Dennis recalls: “The Temple Bar was Ind Coope. In the 1980s, when the Beer Orders came in, certain of the national brewers with large holdings in one particular city were forced to go in for pub ‘swaps’ and the Temple Bar was one of these, swapped with Wadworth.

“Just before Wadworth took it on, it never did much in the way of trade. A chap I knew at the time told the story that just before the swap, the landlord said to him, ‘I’m being swapped with Wadworth. What should I do?’ The chap replied, ‘Get more staff!’ ‘You sure?’ ‘Trust me.’ The chap was in just after the swap and the landlord said, ‘Thanks for the tip!’ That was the first Wadworth pub within the city boundaries.”

The Cricketer’s Arms. Image: Michael Crook

Although renamed the Mad Hatter in 2013, the pub-turned-cocktail-bar in Iffley Road still retains much of its look as the Cricketer’s Arms, including the sign above the main entrance and a sculpture on the corner of the building. The sculpture is of Donald Bradman, considered by many to be the greatest batsman of all time, and commemorates the match he played for Australia in 1948 against the University of Oxford at the Christ Church cricket ground opposite the pub.

Dennis remembers hearing that Morland Brewery of Abingdon demolished the pub and rebuilt it in 1936. “To keep the licence, you still had to serve beer so the landlady at the time lived in a tent on site. In the 1980s, her daughter and son-in-law were running it, Ray and Daphne. Daphne was the ‘queen of the bar’, you know, that was her domain. And Ray’s domain was the cellar, and God help him if he was in the bar when it was open!

“The Cricketer’s was very much a taxi driver’s pub as well. Because I mentioned Ray and Daphne, her father was a cabbie and that was where the cabbies used to gather. Drink driving wasn’t in by then but even so you still had to be careful. The Cricketer’s was in the Good Beer Guide for years, and did all three Morland beers, Mild, Bitter and Best. (Former Oxford CAMRA chairman) Tony Goulding was a big fan, I think. Ray and Daphne retired in the 1980s or early 1990s.”

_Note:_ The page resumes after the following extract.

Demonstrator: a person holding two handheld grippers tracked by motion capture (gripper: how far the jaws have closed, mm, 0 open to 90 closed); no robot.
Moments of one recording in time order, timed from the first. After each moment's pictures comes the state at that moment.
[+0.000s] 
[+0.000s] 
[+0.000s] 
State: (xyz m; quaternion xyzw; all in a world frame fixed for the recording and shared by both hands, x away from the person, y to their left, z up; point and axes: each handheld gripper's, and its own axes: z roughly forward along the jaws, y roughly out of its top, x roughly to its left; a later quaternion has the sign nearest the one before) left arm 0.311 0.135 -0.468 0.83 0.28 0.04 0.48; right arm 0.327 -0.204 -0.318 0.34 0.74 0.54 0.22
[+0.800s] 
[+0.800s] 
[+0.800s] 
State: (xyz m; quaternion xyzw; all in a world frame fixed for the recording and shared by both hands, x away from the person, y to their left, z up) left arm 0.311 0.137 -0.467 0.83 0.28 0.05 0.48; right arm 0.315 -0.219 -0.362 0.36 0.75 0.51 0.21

The Elm Tree in Cowley Road was built in 1899 to a design by Henry T. Hare, an architect also responsible for the Town Hall and the Slow & Steady pub (formerly the White House) in Oxford. The building is noted for its long chimney stacks and its pillared rounded porch entrance. The pub was so named for the elm trees that lined the main Oxford to Cowley road when it was no more than a dirt track. It was renamed Big Society in 2013 and is now a popular burger and cocktail bar. Dennis remembers seeing a table tennis table in the Elm Tree, the only one either of us had seen in any pub anywhere!

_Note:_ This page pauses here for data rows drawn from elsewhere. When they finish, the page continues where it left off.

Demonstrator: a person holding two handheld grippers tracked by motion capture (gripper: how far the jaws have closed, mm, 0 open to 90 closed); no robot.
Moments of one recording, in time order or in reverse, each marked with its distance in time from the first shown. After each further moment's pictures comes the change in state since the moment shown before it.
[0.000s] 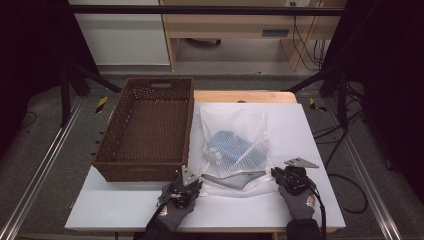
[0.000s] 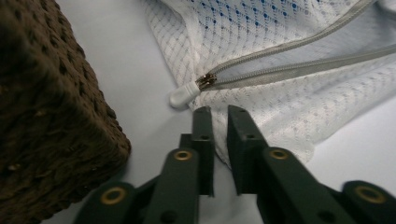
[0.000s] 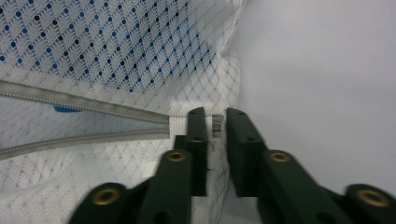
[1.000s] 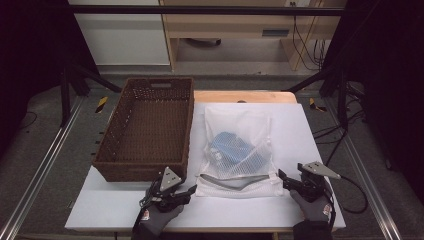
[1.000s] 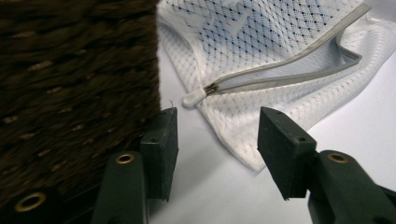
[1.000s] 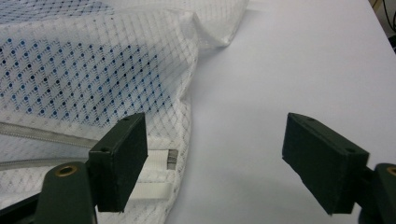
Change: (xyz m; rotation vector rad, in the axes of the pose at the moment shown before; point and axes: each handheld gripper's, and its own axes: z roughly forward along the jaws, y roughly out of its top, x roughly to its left) left arm 0.031 -0.018 -0.037 -0.148 -0.115 -0.021; right arm -0.022 -0.009 -0.034 -0.174 -0.049 0.004
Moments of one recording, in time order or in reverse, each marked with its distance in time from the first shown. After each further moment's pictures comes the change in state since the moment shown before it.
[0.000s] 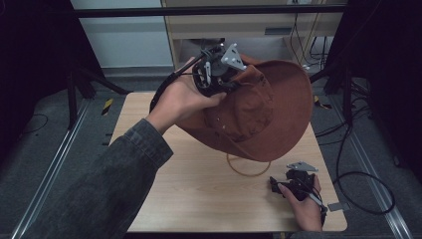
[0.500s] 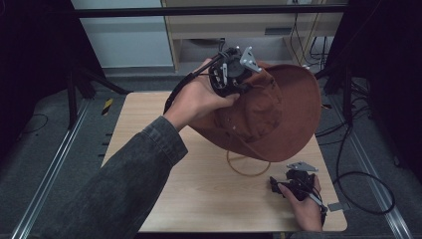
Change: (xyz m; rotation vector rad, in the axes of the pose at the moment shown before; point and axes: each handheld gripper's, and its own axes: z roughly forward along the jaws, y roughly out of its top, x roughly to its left) left arm -0.005 0.014 0.029 0.021 -0.026 0.007; right arm 0.000 0.000 0.000 -0.001 0.002 -0.004
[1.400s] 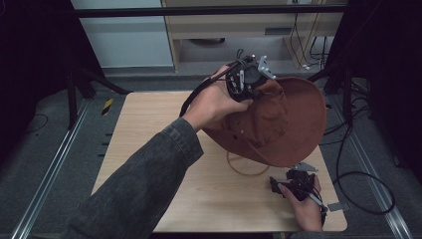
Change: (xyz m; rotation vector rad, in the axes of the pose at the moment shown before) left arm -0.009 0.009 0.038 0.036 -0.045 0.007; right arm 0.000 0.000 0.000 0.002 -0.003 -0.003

The Half Moon before it took in the property next door. Image: Michael Crook

Despite the losses and changes, there are still some fine real ale pubs around the Plain. Dennis remembers the Half Moon: “It was an Ind Coope house, one of the smallest, if not the smallest, pubs in the city. It was originally one unit but now it’s two. If you look at it from the front, the right-hand room was a trade union office. It added a good 50% to the size of the pub. I’m afraid they missed a trick there. I think they should have changed the name of the pub to the Three Quarters Moon!

“The pub was known for live Irish music. Joe Ryan was the landlord and very much of the same ethnic origin as most of the customers. He’s still around apparently but retired now. You had long benches along the wall, made of planks resting on beer barrels.” Also see “Signs of the Times”.

Finally, Dennis recalls the Port Mahon: “It’s the next one as you go up, on two levels, with the Jeune Street bar on the lower level. To enter, you go up some steps and then down again, and the reason for that is the area is prone to flooding. It was Morrells and is now Greene King, and it’s under new management. It used to be a bit of a music venue but no longer.”

Of the remaining pubs on the 1883 Drink Map of Oxford, the Burton Ale Stores in St Clement’s Street is now the Oranges & Lemons, the Red White & Blue in James Street is now the James Street Tavern, the Star Inn in Pembroke Street is now the Star in Rectory Road, and the Swan Inn in Marston Street is now the Oxford Blue. Facing the Plain, only the Cape of Good Hope, like the cape from which it takes its name, remains unchanged despite brief changes of name in the recent past.